The biggest problem(1) our lab faces is sharing knowledge about our experiments

(1) (that I have a chance of doing anything about)

25 Who knows if

  • Library 11011 is it good or not?
  • 10155?

26 More QA

The jumpgate database is tracking "samples" handled by the gene expression center. Some QA features apply to all experiment types, but some are specific to the lab & experiment.

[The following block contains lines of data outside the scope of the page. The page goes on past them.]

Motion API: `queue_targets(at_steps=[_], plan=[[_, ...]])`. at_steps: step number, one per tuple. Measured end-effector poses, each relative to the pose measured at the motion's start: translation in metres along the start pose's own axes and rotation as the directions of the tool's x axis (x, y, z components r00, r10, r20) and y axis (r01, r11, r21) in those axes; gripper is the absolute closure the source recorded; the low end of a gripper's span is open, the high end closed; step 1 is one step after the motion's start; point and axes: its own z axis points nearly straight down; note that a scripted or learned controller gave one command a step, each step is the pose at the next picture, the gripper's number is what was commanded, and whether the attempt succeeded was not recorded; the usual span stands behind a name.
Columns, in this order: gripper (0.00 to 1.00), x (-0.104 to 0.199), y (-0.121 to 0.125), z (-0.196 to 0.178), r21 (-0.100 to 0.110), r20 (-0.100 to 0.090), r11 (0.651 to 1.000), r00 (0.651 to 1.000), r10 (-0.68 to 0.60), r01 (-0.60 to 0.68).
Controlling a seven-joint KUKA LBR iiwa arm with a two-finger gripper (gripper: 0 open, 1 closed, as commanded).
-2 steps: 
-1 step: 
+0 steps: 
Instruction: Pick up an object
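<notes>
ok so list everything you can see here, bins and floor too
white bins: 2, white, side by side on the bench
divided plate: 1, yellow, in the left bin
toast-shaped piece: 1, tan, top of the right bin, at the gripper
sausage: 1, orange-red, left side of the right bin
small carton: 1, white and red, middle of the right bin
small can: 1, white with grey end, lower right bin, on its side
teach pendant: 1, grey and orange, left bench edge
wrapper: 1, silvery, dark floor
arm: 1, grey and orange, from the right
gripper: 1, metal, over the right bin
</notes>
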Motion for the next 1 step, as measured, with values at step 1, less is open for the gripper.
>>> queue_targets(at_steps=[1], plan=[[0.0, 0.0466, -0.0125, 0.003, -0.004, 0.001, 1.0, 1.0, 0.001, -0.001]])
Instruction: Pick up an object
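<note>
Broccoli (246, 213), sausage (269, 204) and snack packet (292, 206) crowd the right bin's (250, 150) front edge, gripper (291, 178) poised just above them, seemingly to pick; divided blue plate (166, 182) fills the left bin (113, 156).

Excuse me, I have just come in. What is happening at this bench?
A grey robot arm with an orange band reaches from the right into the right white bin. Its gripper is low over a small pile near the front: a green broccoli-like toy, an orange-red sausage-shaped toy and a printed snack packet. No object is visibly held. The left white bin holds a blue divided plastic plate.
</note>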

There's also disagreement about the validity of a QA method.

27 Shared QA

  • Reports generated by pipeline
    • e.g. intensity plots
  • read counts
  • report average quality scores
  • many other things I don't know about?

28 Experiment QA

  • Uniformity measurement
  • 5'/3' read distribution
  • Reads aligned to introns

29 QA UI

  • Adding to jumpgate would be slow & cluttered
  • bolting on random features leads to clunky software
    • see MS Word, iTunes
  • it might work if jumpgate was just for us, but other labs will have their own needs, and our analysis may or may not apply.
  • Not only does it makes me a bottle-neck, I'm not qualified to pick among the QC methods

30 QA UI

  • What we want is a central place to find information about an experiment.
    • not a just, is a sample good
    • but, why did we make it?
    • is it related to another sample?
    • what analysis has been done on it.

31 Many ways to accomplish that.

  • Ye olden days had meetings with shouting over mead and pointing at each other with haunches of meat…
    • and secretaries who took notes and mailed them to people
  • Has issue in the modern distributed workforce
  • Also organizations are prone to forgetting.

32 Wiki

33 Wiki for QC

Tried to propose:

http://jumpgate.caltech.edu/wiki/Library/10155

  • Would need a few custom macros to "transclude" jumpgate data
  • I'm not good at getting buy in.

34 Simpler path

A directory

35 PingBack

  • Another idea is to make the library page aware of people linking to it
  • e.g. 10155-example.html

36 Requirements, I think

  • An accessible, usable place to write about an experiment
  • A Willingness to write things down.
  • It needs to be searchable
  • It needs to support showing text, plots, tables, images.
    • Physical objects?
  • It should allow sharing and reusing code.

37 Jumpgate addition

  • Jumpgate needs improvements in letting downstream users know there's new data.
  • Subscribe to a library?
    • Get an email/im/RSS entry every time new data is added?

38 Note taking

After enough abstraction the QC problem turns into

  • How do we take notes and share them.

39 Wiki as note taking

see earlier Wiki

40 Code + version control

  • Tracks process well
  • I've seen projects that you could unarchive, type "make paper" and re-run the analysis and get the same paper out the other end.
  • Great for tracking processes, less good for why? (Unless you aim for "$ make paper")
  • Titus seems to be using it for his lab
  • (Also what about relationships between datasets?)

41 Project Site?

Like: https://mus.cacr.caltech.edu/htsworkflow/

  • Its a wiki, but adds ticket tracking
  • can be linked to show source code.
  • And maybe a gantt chart

42 GANTT Charts

(aside) http://upload.wikimedia.org/wikipedia/en/7/73/Pert_example_gantt_chart.gif

  • Imagine deadlines in a gantt chart.
  • Imagine showing estimated duration for sequencing and analysis.

43 Galaxy?

44 MS Office

  • many people find easy to use
    • information gets locked up on laptops
    • tracking versions is hard. (3-way merge is by hand)
    • or maybe not? google turned up subversion for word files?

45 SharePoint

  • server to host MS Office content
    • "content management"
    • "document management"
  • My knowledge is limited
  • other, similar, tools might even work

46 iPython Notebook?

  • It's python mathematica in a web page!
  • Titus & iPython developers are thinking about developing workflows in ipython notebook.
    • I think this'd be develop a notebook to analyze a dataset
    • The start would have a header defining where the dataset is located
    • Copy notebook, change input?

47 Org-mode

http://orgmode.org/worg/images/orgweb/4.jpg

48 Blogs

49 TOO MANY CHOICES

  • I'm bad at picking
    • between lots of functionally similar choices.
    • things that other people will willingly use.

50 What have you used?

  • Blog
  • Wiki
  • twitter/facebook/google+
  • RSS Reader
  • Mailing list.

51 How are you actually taking notes?

  • You are taking notes aren't you?